__TASK REQUIREMENTS__: Reproduce the data word for word, keeping every line complete.

__INFORMATION SHOWN__:

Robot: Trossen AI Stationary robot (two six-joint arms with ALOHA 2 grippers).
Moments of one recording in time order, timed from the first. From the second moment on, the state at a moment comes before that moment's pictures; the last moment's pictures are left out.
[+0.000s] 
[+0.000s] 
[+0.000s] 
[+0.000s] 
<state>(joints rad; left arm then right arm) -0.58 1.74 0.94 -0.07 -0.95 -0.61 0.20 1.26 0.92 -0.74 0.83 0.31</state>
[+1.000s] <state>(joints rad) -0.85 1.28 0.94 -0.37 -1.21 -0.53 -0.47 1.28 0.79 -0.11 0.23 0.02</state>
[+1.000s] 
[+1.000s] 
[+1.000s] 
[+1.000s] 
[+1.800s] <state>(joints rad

__OUTPUT FOR THIS EXERCISE__:
Robot: Trossen AI Stationary robot (two six-joint arms with ALOHA 2 grippers).
Moments of one recording in time order, timed from the first. From the second moment on, the state at a moment comes before that moment's pictures; the last moment's pictures are left out.
[+0.000s] 
[+0.000s] 
[+0.000s] 
[+0.000s] 
<state>(joints rad; left arm then right arm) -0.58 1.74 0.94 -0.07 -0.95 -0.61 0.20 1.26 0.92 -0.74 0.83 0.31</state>
[+1.000s] <state>(joints rad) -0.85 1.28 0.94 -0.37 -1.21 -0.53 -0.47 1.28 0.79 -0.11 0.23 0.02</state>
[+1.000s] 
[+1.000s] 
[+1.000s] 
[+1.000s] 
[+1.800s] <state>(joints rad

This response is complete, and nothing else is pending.